YOUR OBJECTIVE:
Every line in the records below with the string "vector" needs to be copied out.

SOURCE MATERIAL:

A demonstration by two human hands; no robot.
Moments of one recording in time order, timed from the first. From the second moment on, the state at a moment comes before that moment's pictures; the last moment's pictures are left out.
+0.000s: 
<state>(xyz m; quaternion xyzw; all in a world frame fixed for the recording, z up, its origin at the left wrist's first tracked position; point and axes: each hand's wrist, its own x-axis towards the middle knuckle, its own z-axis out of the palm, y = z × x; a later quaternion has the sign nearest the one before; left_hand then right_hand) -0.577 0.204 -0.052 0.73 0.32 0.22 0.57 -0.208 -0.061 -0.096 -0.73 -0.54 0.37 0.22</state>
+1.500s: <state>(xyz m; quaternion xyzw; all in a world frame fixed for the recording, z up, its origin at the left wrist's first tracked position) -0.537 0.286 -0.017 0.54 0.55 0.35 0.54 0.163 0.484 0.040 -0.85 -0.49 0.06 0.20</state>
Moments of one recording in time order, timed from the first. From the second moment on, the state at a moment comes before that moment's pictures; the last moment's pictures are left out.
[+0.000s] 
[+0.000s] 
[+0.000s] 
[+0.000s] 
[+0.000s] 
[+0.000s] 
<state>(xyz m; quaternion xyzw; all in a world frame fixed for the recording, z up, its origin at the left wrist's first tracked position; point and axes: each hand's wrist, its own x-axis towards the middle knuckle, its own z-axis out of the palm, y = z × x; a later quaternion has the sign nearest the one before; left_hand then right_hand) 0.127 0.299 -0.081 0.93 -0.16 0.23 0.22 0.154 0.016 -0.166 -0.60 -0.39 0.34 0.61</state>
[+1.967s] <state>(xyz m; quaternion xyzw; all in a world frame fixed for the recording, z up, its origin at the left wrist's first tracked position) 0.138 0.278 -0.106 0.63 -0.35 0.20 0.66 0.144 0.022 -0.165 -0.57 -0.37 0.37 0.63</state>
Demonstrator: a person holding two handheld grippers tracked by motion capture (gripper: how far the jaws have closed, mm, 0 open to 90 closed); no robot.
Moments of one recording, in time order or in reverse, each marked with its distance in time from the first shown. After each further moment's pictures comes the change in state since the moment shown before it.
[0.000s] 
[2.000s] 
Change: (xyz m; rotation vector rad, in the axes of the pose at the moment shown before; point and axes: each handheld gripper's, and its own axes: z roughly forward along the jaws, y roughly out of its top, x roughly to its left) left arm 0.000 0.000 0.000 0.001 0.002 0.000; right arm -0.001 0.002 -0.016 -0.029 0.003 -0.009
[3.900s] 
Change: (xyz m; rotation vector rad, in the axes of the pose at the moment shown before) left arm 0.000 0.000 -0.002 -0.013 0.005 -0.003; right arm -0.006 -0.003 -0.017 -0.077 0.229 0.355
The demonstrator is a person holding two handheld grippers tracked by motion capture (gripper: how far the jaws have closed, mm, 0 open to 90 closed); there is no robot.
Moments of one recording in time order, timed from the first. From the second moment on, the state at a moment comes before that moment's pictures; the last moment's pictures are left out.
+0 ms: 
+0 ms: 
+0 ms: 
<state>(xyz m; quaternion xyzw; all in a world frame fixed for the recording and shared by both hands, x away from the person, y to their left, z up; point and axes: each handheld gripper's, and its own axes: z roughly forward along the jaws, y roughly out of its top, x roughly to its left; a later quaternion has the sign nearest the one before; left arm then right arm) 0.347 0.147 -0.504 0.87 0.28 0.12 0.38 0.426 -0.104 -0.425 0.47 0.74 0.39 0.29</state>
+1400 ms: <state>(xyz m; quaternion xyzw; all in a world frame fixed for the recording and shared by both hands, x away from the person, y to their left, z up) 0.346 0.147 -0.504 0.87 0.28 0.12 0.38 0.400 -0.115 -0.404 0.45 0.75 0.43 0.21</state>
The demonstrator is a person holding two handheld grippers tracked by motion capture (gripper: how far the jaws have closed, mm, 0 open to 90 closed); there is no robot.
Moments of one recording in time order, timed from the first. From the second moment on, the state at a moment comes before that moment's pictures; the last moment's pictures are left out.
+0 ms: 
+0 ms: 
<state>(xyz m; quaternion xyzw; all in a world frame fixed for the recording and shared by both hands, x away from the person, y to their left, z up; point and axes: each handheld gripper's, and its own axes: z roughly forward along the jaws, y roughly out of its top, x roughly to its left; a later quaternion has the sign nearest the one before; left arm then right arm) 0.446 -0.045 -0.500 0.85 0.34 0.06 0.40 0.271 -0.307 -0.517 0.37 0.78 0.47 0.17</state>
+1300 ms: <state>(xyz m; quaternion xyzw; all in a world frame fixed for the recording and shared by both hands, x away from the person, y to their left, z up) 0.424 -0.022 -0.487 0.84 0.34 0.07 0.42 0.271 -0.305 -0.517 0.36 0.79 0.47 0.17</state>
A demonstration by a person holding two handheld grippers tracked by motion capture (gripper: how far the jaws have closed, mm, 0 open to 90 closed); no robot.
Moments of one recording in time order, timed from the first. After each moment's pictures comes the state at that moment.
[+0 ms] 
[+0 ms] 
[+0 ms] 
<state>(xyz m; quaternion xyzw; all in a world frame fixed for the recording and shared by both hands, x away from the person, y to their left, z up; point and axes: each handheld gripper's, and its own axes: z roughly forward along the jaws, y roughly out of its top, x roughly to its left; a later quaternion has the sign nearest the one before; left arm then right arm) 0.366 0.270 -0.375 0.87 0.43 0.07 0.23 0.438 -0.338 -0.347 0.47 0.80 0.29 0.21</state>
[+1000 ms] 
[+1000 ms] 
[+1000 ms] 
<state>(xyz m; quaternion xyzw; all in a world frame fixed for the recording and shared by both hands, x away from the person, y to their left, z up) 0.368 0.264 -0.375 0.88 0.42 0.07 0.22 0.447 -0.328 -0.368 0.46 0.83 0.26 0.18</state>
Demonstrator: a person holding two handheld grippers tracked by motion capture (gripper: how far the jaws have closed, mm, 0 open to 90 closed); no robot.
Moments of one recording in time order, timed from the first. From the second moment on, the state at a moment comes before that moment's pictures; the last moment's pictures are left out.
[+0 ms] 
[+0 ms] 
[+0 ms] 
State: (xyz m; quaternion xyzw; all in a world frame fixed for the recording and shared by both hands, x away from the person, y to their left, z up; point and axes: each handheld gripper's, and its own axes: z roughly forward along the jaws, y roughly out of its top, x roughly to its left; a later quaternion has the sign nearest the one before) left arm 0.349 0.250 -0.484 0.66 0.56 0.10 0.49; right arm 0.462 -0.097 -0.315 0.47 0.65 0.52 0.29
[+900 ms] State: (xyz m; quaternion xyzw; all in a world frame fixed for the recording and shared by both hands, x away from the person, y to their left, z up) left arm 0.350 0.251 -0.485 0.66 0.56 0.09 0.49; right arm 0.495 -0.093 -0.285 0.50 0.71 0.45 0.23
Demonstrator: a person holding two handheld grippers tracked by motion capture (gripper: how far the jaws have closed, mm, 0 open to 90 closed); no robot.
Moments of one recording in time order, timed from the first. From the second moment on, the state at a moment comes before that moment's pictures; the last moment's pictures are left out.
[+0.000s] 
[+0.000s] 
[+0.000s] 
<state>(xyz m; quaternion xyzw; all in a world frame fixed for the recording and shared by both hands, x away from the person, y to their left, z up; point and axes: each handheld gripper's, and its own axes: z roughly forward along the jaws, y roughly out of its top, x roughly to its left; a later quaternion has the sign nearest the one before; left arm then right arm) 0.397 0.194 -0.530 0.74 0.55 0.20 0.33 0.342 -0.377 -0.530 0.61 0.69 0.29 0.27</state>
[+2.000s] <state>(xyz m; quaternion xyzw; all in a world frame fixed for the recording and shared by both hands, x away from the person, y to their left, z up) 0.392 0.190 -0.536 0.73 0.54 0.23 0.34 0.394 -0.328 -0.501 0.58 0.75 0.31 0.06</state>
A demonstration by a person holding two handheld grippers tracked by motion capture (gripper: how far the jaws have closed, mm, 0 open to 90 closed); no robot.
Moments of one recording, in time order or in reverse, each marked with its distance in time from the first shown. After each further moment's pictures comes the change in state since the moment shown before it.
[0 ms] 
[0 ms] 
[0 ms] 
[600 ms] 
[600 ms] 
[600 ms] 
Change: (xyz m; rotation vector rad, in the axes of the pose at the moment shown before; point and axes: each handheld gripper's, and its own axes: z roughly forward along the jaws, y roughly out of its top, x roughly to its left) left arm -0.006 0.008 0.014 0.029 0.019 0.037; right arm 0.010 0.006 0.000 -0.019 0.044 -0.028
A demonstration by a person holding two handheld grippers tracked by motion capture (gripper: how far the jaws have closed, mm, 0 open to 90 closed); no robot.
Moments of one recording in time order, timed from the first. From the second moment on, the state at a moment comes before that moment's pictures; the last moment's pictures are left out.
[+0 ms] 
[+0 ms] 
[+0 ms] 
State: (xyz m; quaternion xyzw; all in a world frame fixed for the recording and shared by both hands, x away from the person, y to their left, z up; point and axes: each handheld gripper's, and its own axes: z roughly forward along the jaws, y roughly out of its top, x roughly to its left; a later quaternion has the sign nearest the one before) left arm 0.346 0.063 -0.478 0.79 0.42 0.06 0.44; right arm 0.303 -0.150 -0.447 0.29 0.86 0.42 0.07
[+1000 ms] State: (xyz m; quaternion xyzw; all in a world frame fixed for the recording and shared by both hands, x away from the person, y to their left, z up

EXPECTED OUTPUT:
Change: (xyz m; rotation vector rad, in the axes of the pose at the moment shown before; point and axes: each handheld gripper's, and its own axes: z roughly forward along the jaws, y roughly out of its top, x roughly to its left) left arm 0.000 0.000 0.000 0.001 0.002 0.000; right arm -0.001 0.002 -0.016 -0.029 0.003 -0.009
Change: (xyz m; rotation vector rad, in the axes of the pose at the moment shown before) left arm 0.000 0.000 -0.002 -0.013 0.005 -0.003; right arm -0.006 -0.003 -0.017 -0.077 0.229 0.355
Change: (xyz m; rotation vector rad, in the axes of the pose at the moment shown before; point and axes: each handheld gripper's, and its own axes: z roughly forward along the jaws, y roughly out of its top, x roughly to its left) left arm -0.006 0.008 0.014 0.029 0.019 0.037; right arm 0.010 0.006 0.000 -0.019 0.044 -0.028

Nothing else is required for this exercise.